До недавнего времени казалось, что Западная Европа может попытаться не ввязываться в новую холодную войну. Решение Евросоюза подписать торговое и инвестиционное соглашение с Китаем указывает на то, что Пекину все же удалось воспользоваться разрывом между Вашингтоном и Брюсселем. Однако решение китайских властей ввести санкции против ведущих представителей Европарламента делает ратификацию этой торговой сделки с Китаем Евросоюзом все более маловероятной.
Попытки европейцев добиться сближения с Россией, на котором активно настаивал президент Франции Эммануэль Макрон, не принесли никаких результатов. Сгущение атмосферы репрессий внутри России, наглядным примером которых может служить приговор, вынесенный оппозиционному активисту Алексею Навальному, способствует сужению разрыва между взглядами европейцев и американцев на Россию.
Как и в первой холодной войне, в новой войне тоже наблюдается ряд региональных очагов, где конфликт может перейти в горячую фазу. В Азии некоторые из этих очагов являются следствиями конфликтов, оставшихся нерешенными после первой холодной войны, — в частности, споров о статусе Корейского полуострова и Тайваня. В Европе линия фронта переместилась на восток. Теперь в центре напряженности между Москвой и Западом оказалась Украина, а не Берлин.
В период работы администрации Трампа набиравшему обороты соперничеству Соединенных Штатов и Китая зачастую не хватало идеологического измерения, характерного для первой холодной войны. Дональд Трамп был президентом-бизнесменом, он сосредоточился главным образом на дефиците торгового баланса Соединенных Штатов с Китаем. По словам бывшего советника Трампа по вопросам национальной безопасности Джона Болтона, в частных беседах Трамп даже призывал Си Цзиньпина продолжать политику массовых репрессий в Синьцзяне.
Однако с приходом администрации Байдена идеологическое соперничество снова вернулось в игру. Байден заявил, что хочет собрать саммит демократий, и он, несомненно, намерен восстановить за Соединенными Штатами статус «лидера свободного мира». Как и Гарри Трумэн, который занимал пост президента США, когда первая холодная война обретала свою форму, Байден прежде был вице-президентом и сенатором, на которого интеллектуальная элита его партии в прошлом смотрела сверху вниз и который неожиданно оказался у руля в стране в переломный момент истории.

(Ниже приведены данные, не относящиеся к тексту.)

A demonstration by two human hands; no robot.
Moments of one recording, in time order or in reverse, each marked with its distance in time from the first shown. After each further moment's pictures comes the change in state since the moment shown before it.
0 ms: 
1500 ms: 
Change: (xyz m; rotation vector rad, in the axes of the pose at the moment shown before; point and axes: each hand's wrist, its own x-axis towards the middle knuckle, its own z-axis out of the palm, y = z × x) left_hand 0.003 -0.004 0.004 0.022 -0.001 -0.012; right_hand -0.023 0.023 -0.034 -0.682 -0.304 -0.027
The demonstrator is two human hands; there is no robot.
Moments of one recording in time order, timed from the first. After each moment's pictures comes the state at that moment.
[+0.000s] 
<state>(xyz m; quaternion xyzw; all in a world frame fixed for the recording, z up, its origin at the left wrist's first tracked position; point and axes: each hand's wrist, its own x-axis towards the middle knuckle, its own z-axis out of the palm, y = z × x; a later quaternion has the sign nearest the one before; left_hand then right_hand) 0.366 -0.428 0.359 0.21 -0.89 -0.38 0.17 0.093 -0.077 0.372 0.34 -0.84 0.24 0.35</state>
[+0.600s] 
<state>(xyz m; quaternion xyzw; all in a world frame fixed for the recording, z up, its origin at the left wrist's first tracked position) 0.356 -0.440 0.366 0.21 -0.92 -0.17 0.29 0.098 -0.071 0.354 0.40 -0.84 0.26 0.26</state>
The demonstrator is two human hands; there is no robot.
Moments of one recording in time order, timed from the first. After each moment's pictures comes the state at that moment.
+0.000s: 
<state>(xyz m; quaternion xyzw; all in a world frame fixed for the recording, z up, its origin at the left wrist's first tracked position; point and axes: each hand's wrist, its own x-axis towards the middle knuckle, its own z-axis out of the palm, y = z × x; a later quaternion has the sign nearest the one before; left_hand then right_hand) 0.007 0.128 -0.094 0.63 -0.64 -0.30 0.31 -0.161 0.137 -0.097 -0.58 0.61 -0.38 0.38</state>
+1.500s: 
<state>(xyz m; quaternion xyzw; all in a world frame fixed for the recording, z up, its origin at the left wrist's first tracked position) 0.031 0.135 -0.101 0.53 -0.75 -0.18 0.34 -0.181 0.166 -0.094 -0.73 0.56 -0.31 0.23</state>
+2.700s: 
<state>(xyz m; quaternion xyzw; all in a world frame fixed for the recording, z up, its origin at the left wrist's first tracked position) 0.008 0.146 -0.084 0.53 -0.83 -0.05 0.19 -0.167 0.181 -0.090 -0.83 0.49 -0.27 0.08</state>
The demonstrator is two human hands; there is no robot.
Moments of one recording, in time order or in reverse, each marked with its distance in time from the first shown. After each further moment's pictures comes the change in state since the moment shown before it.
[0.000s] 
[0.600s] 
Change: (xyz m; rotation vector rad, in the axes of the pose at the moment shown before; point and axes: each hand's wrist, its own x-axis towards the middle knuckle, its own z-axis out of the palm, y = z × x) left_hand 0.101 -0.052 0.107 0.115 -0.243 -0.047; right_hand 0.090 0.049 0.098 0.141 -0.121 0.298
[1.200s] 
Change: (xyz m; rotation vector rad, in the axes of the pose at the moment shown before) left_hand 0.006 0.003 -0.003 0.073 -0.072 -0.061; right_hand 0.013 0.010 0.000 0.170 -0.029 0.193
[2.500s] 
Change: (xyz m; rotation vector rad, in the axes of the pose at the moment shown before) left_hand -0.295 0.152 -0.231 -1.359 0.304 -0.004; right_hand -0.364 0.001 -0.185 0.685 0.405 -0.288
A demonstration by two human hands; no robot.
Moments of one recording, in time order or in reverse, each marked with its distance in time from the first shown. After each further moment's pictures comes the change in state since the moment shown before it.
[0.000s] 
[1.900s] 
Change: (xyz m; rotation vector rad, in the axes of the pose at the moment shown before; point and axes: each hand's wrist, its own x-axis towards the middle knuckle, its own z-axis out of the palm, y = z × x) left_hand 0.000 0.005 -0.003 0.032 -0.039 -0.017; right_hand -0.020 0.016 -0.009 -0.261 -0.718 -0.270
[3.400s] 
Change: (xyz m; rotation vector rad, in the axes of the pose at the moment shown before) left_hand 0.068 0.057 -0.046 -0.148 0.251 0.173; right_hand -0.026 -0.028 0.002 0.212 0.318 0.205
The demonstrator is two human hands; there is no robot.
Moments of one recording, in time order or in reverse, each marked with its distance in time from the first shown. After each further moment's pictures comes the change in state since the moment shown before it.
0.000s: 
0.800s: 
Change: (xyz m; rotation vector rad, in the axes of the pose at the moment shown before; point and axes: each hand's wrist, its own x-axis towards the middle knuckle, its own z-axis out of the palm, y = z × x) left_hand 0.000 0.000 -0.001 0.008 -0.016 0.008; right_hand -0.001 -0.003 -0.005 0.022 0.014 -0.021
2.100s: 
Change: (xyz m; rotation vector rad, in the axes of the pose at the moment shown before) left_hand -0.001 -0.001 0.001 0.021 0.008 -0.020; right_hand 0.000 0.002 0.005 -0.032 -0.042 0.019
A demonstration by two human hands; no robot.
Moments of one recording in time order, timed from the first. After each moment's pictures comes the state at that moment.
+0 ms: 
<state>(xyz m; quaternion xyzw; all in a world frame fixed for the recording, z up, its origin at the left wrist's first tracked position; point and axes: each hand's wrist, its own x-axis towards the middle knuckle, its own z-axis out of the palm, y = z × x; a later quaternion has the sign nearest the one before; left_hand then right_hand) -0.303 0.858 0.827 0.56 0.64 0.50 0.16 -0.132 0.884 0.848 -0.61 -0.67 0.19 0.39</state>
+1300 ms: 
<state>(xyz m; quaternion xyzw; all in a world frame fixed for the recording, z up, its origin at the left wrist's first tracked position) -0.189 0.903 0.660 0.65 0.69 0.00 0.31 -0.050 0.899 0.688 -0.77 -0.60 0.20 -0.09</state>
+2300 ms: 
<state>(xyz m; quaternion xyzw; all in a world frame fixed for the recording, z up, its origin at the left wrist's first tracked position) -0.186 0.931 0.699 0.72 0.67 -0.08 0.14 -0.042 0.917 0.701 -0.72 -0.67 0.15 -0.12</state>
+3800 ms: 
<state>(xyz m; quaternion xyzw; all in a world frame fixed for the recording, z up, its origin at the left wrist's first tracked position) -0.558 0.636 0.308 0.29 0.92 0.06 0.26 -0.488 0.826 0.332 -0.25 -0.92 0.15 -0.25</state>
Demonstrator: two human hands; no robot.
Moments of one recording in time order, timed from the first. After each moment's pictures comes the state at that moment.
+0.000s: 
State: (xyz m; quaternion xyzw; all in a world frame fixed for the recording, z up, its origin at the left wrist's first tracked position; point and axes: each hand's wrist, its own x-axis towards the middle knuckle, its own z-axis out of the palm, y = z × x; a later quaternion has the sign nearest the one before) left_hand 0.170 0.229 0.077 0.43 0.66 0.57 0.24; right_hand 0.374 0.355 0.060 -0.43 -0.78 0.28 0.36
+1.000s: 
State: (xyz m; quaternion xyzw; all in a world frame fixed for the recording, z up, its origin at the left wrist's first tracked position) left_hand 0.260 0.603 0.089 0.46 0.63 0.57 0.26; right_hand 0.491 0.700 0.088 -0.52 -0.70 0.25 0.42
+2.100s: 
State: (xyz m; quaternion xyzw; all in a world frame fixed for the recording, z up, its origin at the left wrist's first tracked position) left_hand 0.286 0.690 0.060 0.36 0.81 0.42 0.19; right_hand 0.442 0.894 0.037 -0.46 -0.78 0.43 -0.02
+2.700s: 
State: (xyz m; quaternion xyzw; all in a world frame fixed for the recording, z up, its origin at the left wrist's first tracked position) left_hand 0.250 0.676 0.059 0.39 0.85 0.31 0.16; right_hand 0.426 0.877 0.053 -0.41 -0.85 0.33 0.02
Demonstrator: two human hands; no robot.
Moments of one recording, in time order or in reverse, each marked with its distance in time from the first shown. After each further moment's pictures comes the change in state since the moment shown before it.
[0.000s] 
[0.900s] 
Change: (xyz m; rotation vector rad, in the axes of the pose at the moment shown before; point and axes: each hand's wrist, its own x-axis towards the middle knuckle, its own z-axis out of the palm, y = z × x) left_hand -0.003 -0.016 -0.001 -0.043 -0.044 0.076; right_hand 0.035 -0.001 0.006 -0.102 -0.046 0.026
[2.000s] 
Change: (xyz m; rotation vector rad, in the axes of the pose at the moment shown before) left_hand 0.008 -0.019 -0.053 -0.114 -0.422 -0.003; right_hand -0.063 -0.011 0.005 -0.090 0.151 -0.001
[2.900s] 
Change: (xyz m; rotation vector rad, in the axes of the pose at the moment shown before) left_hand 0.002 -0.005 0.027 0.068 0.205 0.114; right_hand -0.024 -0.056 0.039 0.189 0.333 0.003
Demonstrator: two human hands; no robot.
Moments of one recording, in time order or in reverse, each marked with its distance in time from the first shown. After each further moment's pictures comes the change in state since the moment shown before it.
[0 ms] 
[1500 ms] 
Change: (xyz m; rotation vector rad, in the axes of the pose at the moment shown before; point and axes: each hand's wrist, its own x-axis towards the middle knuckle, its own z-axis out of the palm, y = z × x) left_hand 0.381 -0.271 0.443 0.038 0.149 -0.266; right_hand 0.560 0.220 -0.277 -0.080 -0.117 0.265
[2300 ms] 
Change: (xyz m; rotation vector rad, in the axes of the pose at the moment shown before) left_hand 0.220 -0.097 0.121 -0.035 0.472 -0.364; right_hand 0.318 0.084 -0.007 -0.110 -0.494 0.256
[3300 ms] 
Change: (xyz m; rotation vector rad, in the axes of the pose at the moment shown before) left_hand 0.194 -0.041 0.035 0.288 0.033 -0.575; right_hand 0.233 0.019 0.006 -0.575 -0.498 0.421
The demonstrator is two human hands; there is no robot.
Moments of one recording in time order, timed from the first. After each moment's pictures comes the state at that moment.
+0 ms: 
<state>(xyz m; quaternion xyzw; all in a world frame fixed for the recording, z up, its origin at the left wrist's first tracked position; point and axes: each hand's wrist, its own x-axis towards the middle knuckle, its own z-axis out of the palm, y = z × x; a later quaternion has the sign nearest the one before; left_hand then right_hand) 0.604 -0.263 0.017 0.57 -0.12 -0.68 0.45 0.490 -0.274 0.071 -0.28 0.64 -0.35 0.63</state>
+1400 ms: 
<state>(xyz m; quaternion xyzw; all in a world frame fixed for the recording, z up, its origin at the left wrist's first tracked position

В самом центре борьбы сверхдержав вновь оказалось соперничество в области технологий. В период первой холодной войны это были ядерные технологии и космическая гонка. Сегодня соперничество сверхдержав вращается вокруг технологий 5G и искусственного интеллекта.
Однако это технологическое столкновение разворачивается в другом контексте. Сорок лет глобализации привели к глубокой интеграции экономик Китая и Запада. Сможет ли эта интеграция пережить период обострения соперничества сверхдержав — вот главный вопрос новой холодной войны.